結果的に、そのようになったことは、明らかに批判されるだろう。ただ、不十分ながらも戦時の状況を見つめ、先人の言動をトレースし、新聞人として責任を感じつつ、この経験が将来にどうすれば生かせるか、という視点から考えるしかない。」(232ページ)
この姿勢で著者は戦前、戦中、敗戦直後の、主として朝日新聞の社説、雑報記事を、戦争に拍車をかける新聞社のイベントなどを点検、検証していく。その中の小見出しだけを列挙してみるだけで、贖罪を負った記者の覚悟のほどが知れよう。
「路線を転換した新聞のあがき」、「社説と雑報記事・イベント等との落差」、
「権力への迎合と記者の立場」、「どのように反省したか」、
「身もだえる新聞の現実」、「今に残されたもの」
小見出し「身もだえる新聞の現実」の中に、朝日新聞社在社40年の著者が後輩のこれからの資料になることを願ってか、次のような柱を立てて論考し、奮起を促している。
・報道の反省と各界への批判 ・ぬるめの軍部批判 ・揺れる国民責任論
・立ち直ったか新たな社論 ・報道体質の改革 ・朝日社内の葛藤
・幹部の反省に想う ・GHQの検閲と朝日新聞 ・他社の対応
◆ 戦争被害者列伝
戦争に巻き込まれた人々の物語を、かつてばらばらには読んだ記憶がある人もいるが、こうしてまとまって読むのは始めてある。著者が当事者の遺族を訪ね取材を重ねており、私は本書ならではの取材の守備範囲の広さとして注目している。戦争の本紀に対して、その列伝として読むことも出来る。
まずは激戦地の硫黄島で生き残った山蔭光福、松戸利喜夫の二人の話。極限の逃避生活の中でアメリカ兵が置いて行った缶詰、ミルクの缶、チョコレートなどを見つける。やがて投降し日本にたどり着き、生活が落ち着いたかに思えたが、再度硫黄島を訪れた山蔭は崖から飛び降り姿を消す。(第7章)
戦中、徴兵(兵役)を拒否する人がいるなんて信じられなかった。「国賊」「裏切り者」のレッテルを貼られる社会だった。キリスト教徒であったイシガ・オサム(石賀修)は兵役を拒否、留置後に裁判で罰金刑を受ける。
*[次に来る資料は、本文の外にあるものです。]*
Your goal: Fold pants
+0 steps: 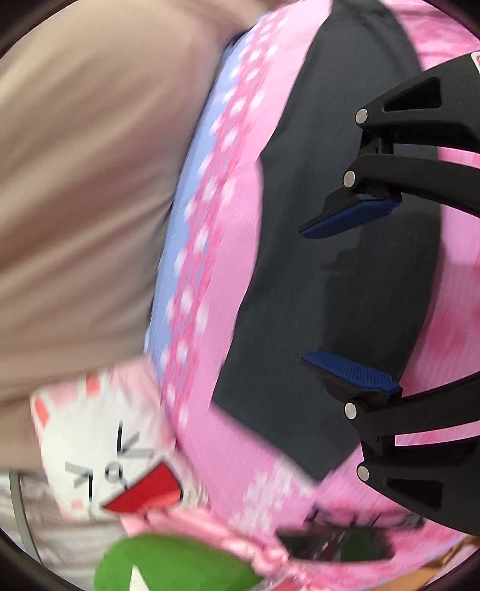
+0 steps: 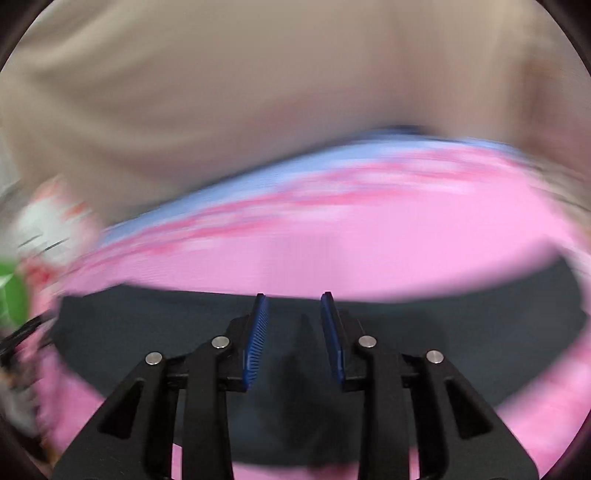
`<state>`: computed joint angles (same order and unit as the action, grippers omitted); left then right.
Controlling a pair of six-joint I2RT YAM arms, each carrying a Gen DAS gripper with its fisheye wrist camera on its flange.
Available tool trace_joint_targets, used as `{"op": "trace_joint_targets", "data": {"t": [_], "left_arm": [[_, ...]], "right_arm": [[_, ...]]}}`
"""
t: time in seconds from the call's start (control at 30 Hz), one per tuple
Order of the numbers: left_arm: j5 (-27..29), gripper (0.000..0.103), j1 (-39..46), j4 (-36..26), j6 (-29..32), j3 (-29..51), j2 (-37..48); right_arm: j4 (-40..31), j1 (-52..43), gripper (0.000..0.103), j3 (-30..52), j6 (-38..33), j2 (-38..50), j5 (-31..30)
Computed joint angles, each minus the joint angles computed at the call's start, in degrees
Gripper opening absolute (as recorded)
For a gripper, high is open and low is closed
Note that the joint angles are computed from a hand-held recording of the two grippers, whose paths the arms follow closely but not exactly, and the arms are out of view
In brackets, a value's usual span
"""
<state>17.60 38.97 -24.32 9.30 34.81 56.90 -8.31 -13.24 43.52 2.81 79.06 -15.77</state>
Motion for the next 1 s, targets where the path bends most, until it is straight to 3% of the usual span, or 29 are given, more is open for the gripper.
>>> {"op": "trace_joint_targets", "data": {"t": [0.07, 0.13, 0.17, 0.27, 0.37, 0.4, 0.43, 0.6, 0.77, 1.0], "left_arm": [[-4.55, 0.065, -8.56, 0.93, -4.14, -3.17, -2.71], [-10.5, 0.065, -16.62, 2.82, -8.59, -5.21, -2.64], [-13.58, 0.065, -21.25, 3.8, -11.57, -5.71, -1.2], [-15.88, 0.065, -26.77, 4.9, -17.37, -5.59, 2.67], [-17.94, 0.065, -28.25, 6.59, -19.18, -5.92, 5.17], [-18.3, 0.065, -28.42, 6.95, -19.29, -6.24, 5.16], [-17.93, 0.066, -28.17, 6.96, -19.26, -6.25, 5.3], [-17.15, 0.067, -26.58, 6.79, -18.13, -6.67, 5.04], [-20.02, 0.078, -29.42, 6.72, -17.5, -5.87, 6.86], [-20.89, 0.079, -29.9, 6.48, -17.68, -6.04, 6.67]], "right_arm": [[-4.15, -13.89, 0.033, 2.87, -3.53, 4.38, -5.23], [-8.33, -21.86, 0.033, 9.56, -6.79, 13.03, -10.11], [-9.79, -23.52, 0.033, 12.14, -7.38, 16.3, -11.16], [-10.88, -26.26, 0.032, 18.23, -8.21, 24.0, -13.37], [-12.12, -27.58, 0.036, 23.3, -7.44, 28.66, -17.92], [-12.3, -27.51, 0.031, 24.7, -7.17, 29.98, -18.92], [-12.58, -26.57, 0.004, 26.56, -6.64, 31.6, -19.68], [-16.67, -34.23, 0.002, 22.88, -14.33, 22.41, -27.25], [-22.28, -35.53, 0.001, 28.23, -20.3, 30.98, -20.68], [-12.03, -34.89, 0.012, 16.78, -18.45, 17.91, -18.43]]}}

のち「転向」する。思い悩む彼の思想の彷徨を日記・手記からたどる。
検挙・投獄された明石順三、真人親子、村本一生のいわゆる「灯台社事件」の人々、キリスト教徒として兵役を批判した斉藤宗次郎、矢部喜好、須田清基ら。さらに一時「良心的兵役拒否」という用語がよく使われたが、その時代背景や解説にもページを割いている。(第8章)
◆ 孤児のまなざし
終戦後の旧満州、シベリアなどの外地からの引揚者は660万人といわれている。進まない遺骨収集、シベリア抑留死者の公表、中国残留孤児のその後のことなどについては「70余年後に尾を引く『戦争』の残滓」として1章を設けている(第11章)。
残留孤児の訪日調査団が実現したのは'81年3月で、'99年まで30回を数える。私事ながら'86年~'87年、新聞記者として残留孤児の取材に携わり、訪日の度に孤児たちが記者会見する東京・国立代々木体育館に通った。
忘れられない光景がある。どの孤児も、親が子を預けるときに託した品々を掲げる時のまなざしだ。親が亡くなっているならせめて親族だけにも、の必死さが切なかった。あれから30余年。どうしておられるか。
本書は一読すれば、ひとたび戦争になったら誰しもが痛みを伴う人生を送らなければならないことがよく判っていただける、と思う。それを避けるために、戦争の元を萌芽のうちにほじくり出そうとする記者の視線を全編に感じさせる。若い人たちのために願いを込めて書いた、著者集大成の書である。